* [WHAT TO DO]: The output should be limited to the line holding "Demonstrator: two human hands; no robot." and the lines after it through the end of the entries, each restated exactly.

Stored data entries
===============

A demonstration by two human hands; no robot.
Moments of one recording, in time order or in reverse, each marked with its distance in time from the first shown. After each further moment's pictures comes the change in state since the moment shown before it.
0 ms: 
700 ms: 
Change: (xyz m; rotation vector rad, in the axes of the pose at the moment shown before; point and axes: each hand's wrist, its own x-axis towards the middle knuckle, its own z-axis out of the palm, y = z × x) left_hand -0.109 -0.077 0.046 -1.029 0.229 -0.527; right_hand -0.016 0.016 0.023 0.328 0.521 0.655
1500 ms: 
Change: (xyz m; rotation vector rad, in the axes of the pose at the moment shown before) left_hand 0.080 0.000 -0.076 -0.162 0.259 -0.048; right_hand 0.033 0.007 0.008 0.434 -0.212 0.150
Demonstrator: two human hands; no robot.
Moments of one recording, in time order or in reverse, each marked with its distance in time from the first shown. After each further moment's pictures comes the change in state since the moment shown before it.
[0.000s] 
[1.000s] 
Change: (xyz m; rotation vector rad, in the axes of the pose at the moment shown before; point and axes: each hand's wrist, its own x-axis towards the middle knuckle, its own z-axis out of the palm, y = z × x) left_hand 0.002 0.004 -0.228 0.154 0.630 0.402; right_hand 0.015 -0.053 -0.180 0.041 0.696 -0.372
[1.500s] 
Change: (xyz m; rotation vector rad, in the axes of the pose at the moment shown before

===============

* [FINISHED TASK]:
Demonstrator: two human hands; no robot.
Moments of one recording, in time order or in reverse, each marked with its distance in time from the first shown. After each further moment's pictures comes the change in state since the moment shown before it.
[0.000s] 
[1.000s] 
Change: (xyz m; rotation vector rad, in the axes of the pose at the moment shown before; point and axes: each hand's wrist, its own x-axis towards the middle knuckle, its own z-axis out of the palm, y = z × x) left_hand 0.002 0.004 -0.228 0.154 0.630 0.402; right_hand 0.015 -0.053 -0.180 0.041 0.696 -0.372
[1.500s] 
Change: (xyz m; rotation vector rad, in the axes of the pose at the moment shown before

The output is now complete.